THE PROBLEM — Your task is to repeat the entries underneath exactly, minus the pictures.

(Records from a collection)
┏━━

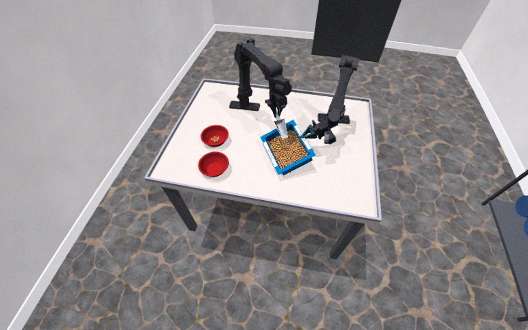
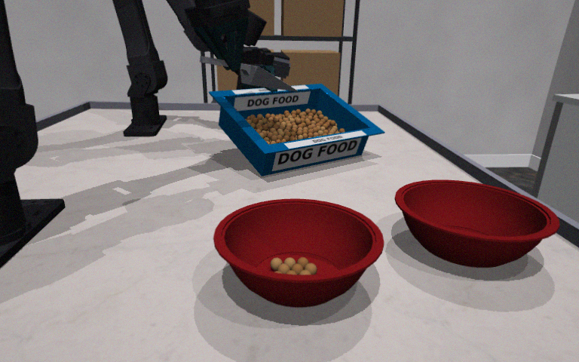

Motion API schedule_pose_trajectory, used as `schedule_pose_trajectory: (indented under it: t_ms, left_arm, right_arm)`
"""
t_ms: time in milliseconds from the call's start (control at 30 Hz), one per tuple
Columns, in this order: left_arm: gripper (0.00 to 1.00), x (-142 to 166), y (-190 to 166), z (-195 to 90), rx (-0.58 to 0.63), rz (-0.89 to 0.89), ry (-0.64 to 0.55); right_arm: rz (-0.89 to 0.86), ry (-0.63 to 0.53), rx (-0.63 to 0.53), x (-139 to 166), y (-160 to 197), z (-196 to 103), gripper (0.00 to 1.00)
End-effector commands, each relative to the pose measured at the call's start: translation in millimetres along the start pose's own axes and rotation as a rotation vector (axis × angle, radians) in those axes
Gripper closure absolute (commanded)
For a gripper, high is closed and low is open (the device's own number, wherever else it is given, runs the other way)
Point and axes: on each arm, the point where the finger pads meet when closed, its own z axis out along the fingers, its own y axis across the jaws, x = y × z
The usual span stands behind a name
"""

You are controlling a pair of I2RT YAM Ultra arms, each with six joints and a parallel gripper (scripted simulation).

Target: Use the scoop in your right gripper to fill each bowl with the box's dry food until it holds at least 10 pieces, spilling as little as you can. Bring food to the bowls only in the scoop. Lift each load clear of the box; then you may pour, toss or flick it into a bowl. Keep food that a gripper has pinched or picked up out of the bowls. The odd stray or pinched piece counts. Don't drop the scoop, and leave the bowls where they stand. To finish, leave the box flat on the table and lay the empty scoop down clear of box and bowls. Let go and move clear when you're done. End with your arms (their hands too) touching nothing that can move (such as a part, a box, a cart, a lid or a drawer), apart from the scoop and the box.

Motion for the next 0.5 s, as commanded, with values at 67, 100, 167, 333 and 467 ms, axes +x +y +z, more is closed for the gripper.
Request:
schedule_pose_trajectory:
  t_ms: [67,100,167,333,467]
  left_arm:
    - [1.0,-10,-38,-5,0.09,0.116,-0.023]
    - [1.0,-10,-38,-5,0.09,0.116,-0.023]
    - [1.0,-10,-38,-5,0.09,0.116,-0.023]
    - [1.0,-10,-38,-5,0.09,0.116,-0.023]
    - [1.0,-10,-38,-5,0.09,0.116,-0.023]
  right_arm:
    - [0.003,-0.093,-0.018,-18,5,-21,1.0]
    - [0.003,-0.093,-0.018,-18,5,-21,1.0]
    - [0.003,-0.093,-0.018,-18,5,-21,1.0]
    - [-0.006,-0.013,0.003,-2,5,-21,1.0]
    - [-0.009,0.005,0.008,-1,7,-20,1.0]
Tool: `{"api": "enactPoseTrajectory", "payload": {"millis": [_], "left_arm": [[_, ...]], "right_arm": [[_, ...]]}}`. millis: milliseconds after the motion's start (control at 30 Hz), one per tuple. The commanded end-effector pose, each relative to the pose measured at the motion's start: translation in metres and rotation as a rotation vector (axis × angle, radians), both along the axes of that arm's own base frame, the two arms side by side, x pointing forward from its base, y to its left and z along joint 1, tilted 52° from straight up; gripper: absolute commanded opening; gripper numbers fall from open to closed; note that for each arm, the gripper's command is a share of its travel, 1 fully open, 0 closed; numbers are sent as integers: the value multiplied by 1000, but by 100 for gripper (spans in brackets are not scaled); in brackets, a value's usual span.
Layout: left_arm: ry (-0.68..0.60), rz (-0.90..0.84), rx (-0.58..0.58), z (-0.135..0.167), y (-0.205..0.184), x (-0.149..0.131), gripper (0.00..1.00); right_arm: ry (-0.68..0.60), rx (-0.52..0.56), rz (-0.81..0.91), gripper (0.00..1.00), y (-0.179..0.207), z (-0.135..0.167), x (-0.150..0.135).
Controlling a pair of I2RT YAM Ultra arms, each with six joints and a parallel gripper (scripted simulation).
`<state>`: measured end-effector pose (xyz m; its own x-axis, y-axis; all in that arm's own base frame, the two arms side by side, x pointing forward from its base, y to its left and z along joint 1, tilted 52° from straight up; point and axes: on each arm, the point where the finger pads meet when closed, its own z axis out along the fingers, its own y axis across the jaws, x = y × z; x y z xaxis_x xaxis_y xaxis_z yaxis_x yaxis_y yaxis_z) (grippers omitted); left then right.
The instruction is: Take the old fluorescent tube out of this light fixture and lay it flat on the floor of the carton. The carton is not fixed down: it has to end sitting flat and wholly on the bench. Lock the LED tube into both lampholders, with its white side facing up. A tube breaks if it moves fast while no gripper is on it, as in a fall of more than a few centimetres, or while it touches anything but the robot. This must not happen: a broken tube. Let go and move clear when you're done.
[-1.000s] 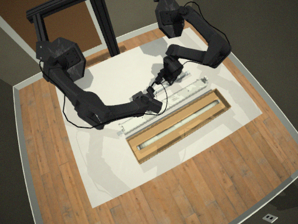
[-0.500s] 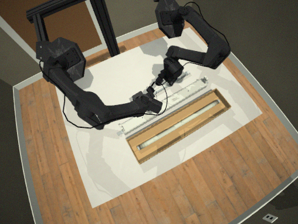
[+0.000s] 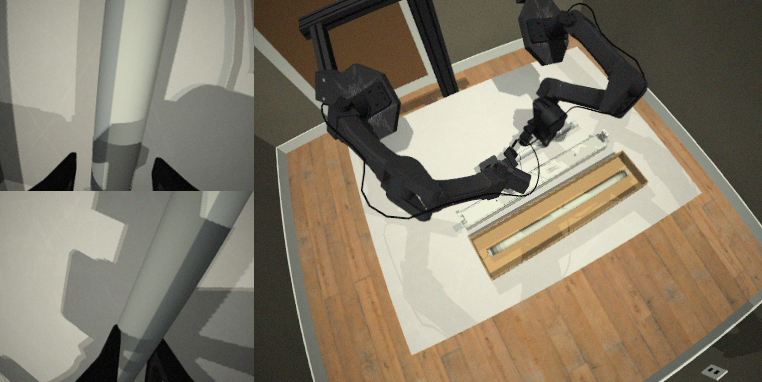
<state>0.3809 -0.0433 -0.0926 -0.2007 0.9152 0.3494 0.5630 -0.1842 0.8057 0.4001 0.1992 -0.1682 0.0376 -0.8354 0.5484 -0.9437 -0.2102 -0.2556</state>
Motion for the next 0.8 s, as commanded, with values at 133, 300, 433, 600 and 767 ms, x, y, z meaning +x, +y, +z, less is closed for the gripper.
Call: {"api": "enactPoseTrajectory", "payload": {"millis": [133,300,433,600,767], "left_arm": [[-3,-29,-8,-1,-12,3,49],[-3,-29,-8,-1,-12,3,49],[-3,-29,-8,-1,-12,3,49],[-3,-29,-8,-1,-12,3,49],[4,-31,-5,-3,-9,-1,11]], "right_arm": [[-2,23,12,11,10,0,-1],[-2,23,12,11,10,0,-1],[-2,23,12,11,10,0,-1],[-2,23,12,11,10,0,-1],[0,29,21,11,15,-6,-2]]}}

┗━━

EXERCISE SOLUTION —
Motion API schedule_pose_trajectory, used as `schedule_pose_trajectory: (indented under it: t_ms, left_arm, right_arm)`
"""
t_ms: time in milliseconds from the call's start (control at 30 Hz), one per tuple
Columns, in this order: left_arm: gripper (0.00 to 1.00), x (-142 to 166), y (-190 to 166), z (-195 to 90), rx (-0.58 to 0.63), rz (-0.89 to 0.89), ry (-0.64 to 0.55); right_arm: rz (-0.89 to 0.86), ry (-0.63 to 0.53), rx (-0.63 to 0.53), x (-139 to 166), y (-160 to 197), z (-196 to 103), gripper (0.00 to 1.00)
End-effector commands, each relative to the pose measured at the call's start: translation in millimetres along the start pose's own axes and rotation as a rotation vector (axis × angle, radians) in those axes
Gripper closure absolute (commanded)
For a gripper, high is closed and low is open (the device's own number, wherever else it is given, runs the other way)
Point and axes: on each arm, the point where the finger pads meet when closed, its own z axis out along the fingers, its own y axis across the jaws, x = y × z
The usual span stands behind a name
"""

You are controlling a pair of I2RT YAM Ultra arms, each with six joints and a parallel gripper (scripted simulation).

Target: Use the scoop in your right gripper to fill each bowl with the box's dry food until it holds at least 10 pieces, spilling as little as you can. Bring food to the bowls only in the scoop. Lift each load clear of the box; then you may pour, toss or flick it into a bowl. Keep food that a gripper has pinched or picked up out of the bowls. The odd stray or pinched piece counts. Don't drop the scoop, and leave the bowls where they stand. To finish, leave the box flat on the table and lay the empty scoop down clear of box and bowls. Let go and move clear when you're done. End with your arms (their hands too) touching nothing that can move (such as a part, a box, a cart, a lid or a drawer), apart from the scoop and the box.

Motion for the next 0.5 s, as commanded, with values at 67, 100, 167, 333 and 467 ms, axes +x +y +z, more is closed for the gripper.
Request:
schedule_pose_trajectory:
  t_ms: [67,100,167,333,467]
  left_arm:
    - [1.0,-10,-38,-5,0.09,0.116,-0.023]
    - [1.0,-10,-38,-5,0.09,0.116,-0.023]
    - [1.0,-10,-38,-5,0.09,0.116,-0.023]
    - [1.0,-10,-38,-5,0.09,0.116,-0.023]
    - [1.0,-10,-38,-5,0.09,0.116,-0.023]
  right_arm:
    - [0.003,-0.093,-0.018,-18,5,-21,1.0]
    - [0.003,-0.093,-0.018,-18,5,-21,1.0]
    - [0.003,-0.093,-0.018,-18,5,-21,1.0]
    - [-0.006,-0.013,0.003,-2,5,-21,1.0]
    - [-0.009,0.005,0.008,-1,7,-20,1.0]
Tool: `{"api": "enactPoseTrajectory", "payload": {"millis": [_], "left_arm": [[_, ...]], "right_arm": [[_, ...]]}}`. millis: milliseconds after the motion's start (control at 30 Hz), one per tuple. The commanded end-effector pose, each relative to the pose measured at the motion's start: translation in metres and rotation as a rotation vector (axis × angle, radians), both along the axes of that arm's own base frame, the two arms side by side, x pointing forward from its base, y to its left and z along joint 1, tilted 52° from straight up; gripper: absolute commanded opening; gripper numbers fall from open to closed; note that for each arm, the gripper's command is a share of its travel, 1 fully open, 0 closed; numbers are sent as integers: the value multiplied by 1000, but by 100 for gripper (spans in brackets are not scaled); in brackets, a value's usual span.
Layout: left_arm: ry (-0.68..0.60), rz (-0.90..0.84), rx (-0.58..0.58), z (-0.135..0.167), y (-0.205..0.184), x (-0.149..0.131), gripper (0.00..1.00); right_arm: ry (-0.68..0.60), rx (-0.52..0.56), rz (-0.81..0.91), gripper (0.00..1.00), y (-0.179..0.207), z (-0.135..0.167), x (-0.150..0.135).
Controlling a pair of I2RT YAM Ultra arms, each with six joints and a parallel gripper (scripted simulation).
`<state>`: measured end-effector pose (xyz m; its own x-axis, y-axis; all in that arm's own base frame, the two arms side by side, x pointing forward from its base, y to its left and z along joint 1, tilted 52° from straight up; point and axes: on each arm, the point where the finger pads meet when closed, its own z axis out along the fingers, its own y axis across the jaws, x = y × z; x y z xaxis_x xaxis_y xaxis_z yaxis_x yaxis_y yaxis_z) (grippers omitted); left then right.
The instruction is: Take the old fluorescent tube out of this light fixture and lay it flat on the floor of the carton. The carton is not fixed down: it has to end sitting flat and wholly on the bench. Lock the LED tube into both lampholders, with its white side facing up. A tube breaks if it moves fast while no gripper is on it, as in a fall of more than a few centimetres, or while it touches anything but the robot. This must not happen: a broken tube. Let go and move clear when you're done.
[-1.000s] 
[-0.500s] 
[+0.000s] 
<state>0.3809 -0.0433 -0.0926 -0.2007 0.9152 0.3494 0.5630 -0.1842 0.8057 0.4001 0.1992 -0.1682 0.0376 -0.8354 0.5484 -0.9437 -0.2102 -0.2556</state>
Motion for the next 0.8 s, as commanded, with values at 133, 300, 433, 600 and 767 ms, x, y, z meaning +x, +y, +z, less is closed for the gripper.
Call: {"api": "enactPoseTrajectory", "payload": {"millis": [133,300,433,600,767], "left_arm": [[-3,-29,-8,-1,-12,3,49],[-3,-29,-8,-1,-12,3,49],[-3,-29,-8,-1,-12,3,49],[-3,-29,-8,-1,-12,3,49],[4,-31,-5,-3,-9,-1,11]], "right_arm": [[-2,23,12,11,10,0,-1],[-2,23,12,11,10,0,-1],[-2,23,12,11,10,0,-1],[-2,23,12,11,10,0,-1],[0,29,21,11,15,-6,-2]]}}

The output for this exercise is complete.